| TASK DESCRIPTION |
Retype the whole listing exactly. Leave out pictures.

| COLLECTED MATERIAL |
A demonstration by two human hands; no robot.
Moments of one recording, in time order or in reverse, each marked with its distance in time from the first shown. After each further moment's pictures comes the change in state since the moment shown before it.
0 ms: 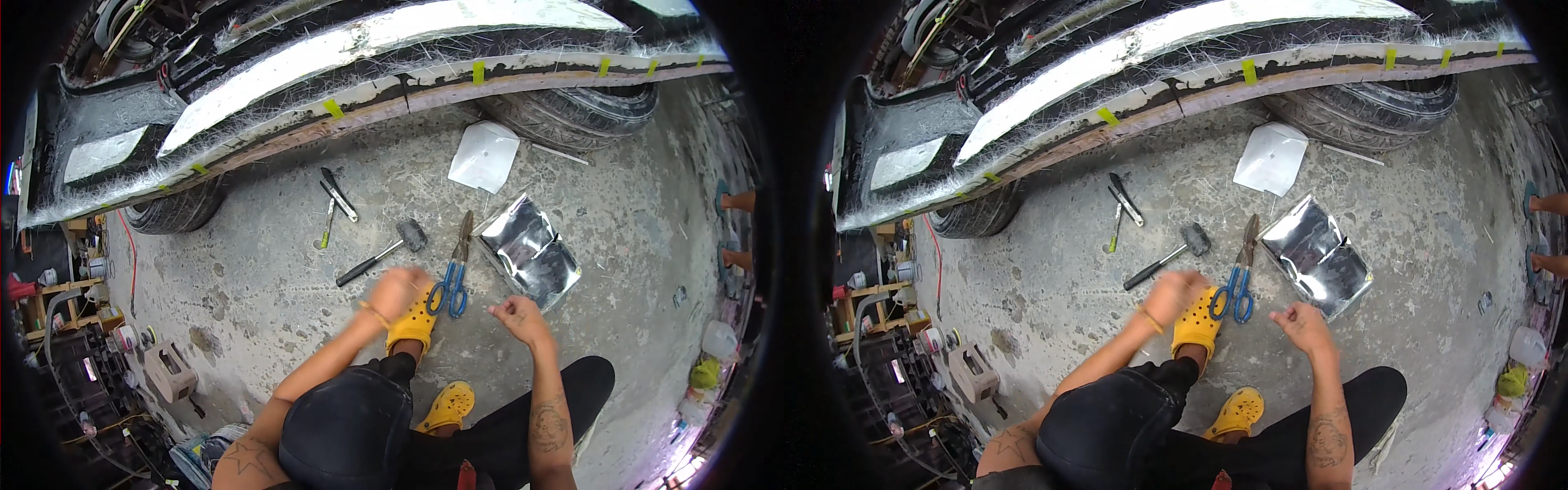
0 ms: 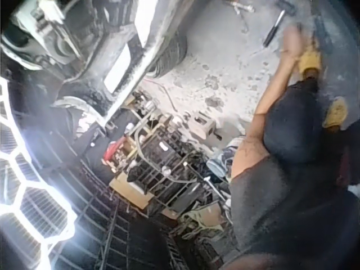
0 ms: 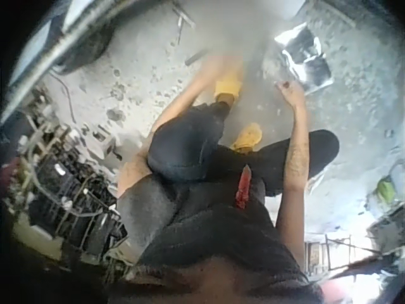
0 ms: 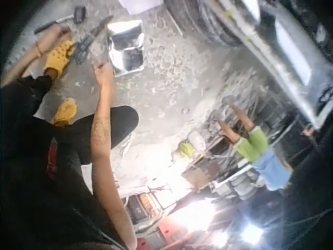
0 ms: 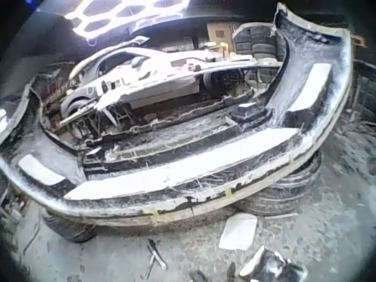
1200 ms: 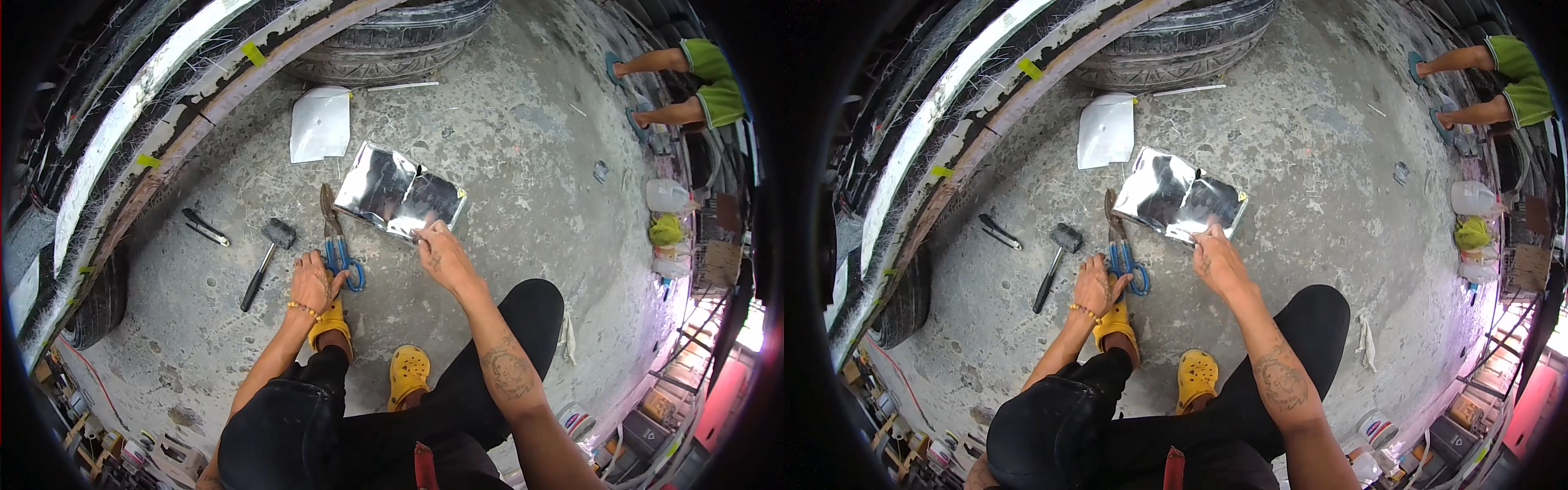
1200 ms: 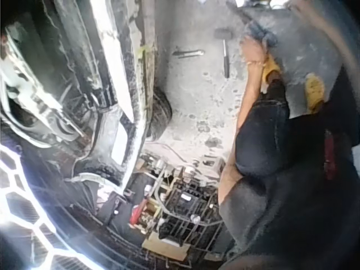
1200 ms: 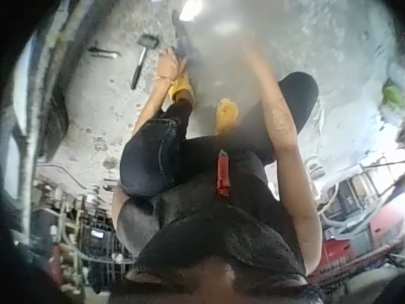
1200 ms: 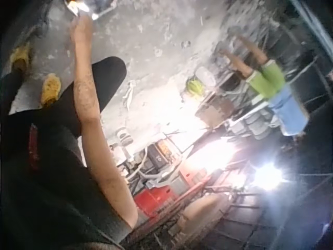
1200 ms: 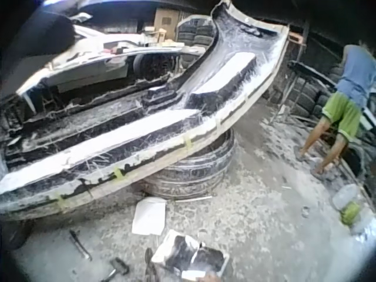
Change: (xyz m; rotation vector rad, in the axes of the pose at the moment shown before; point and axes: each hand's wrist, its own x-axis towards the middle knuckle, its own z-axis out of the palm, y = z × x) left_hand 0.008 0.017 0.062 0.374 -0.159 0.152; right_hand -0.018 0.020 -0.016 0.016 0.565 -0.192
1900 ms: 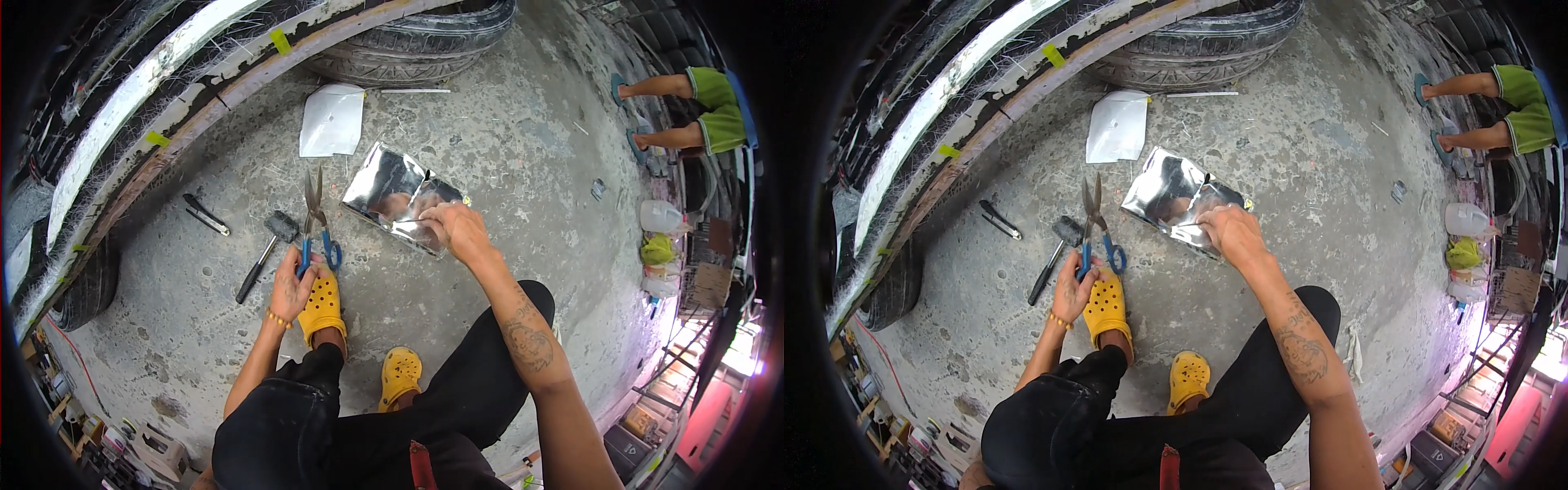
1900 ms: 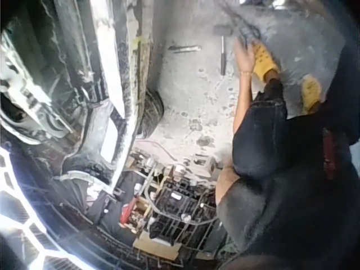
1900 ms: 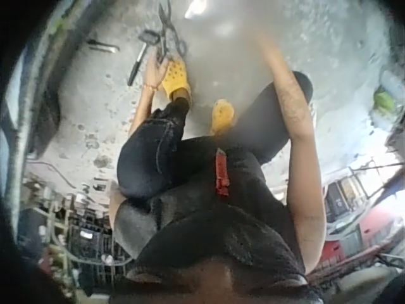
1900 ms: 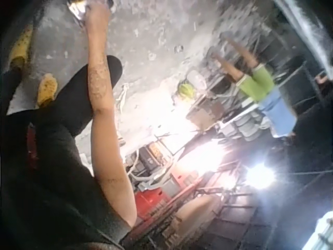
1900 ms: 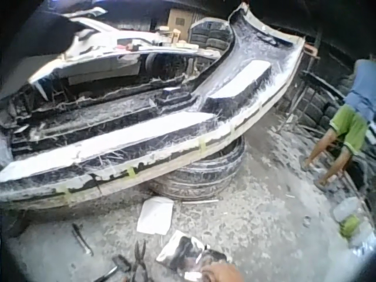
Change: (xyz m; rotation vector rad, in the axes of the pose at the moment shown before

| ANSWER SECTION |
A demonstration by two human hands; no robot.
Moments of one recording, in time order or in reverse, each marked with its distance in time from the first shown. After each further moment's pictures comes the change in state since the moment shown before it.
0 ms: 
0 ms: 
0 ms: 
0 ms: 
0 ms: 
1200 ms: 
1200 ms: 
1200 ms: 
1200 ms: 
1200 ms: 
Change: (xyz m; rotation vector rad, in the axes of the pose at the moment shown before; point and axes: each hand's wrist, its own x-axis towards the middle knuckle, its own z-axis out of the palm, y = z × x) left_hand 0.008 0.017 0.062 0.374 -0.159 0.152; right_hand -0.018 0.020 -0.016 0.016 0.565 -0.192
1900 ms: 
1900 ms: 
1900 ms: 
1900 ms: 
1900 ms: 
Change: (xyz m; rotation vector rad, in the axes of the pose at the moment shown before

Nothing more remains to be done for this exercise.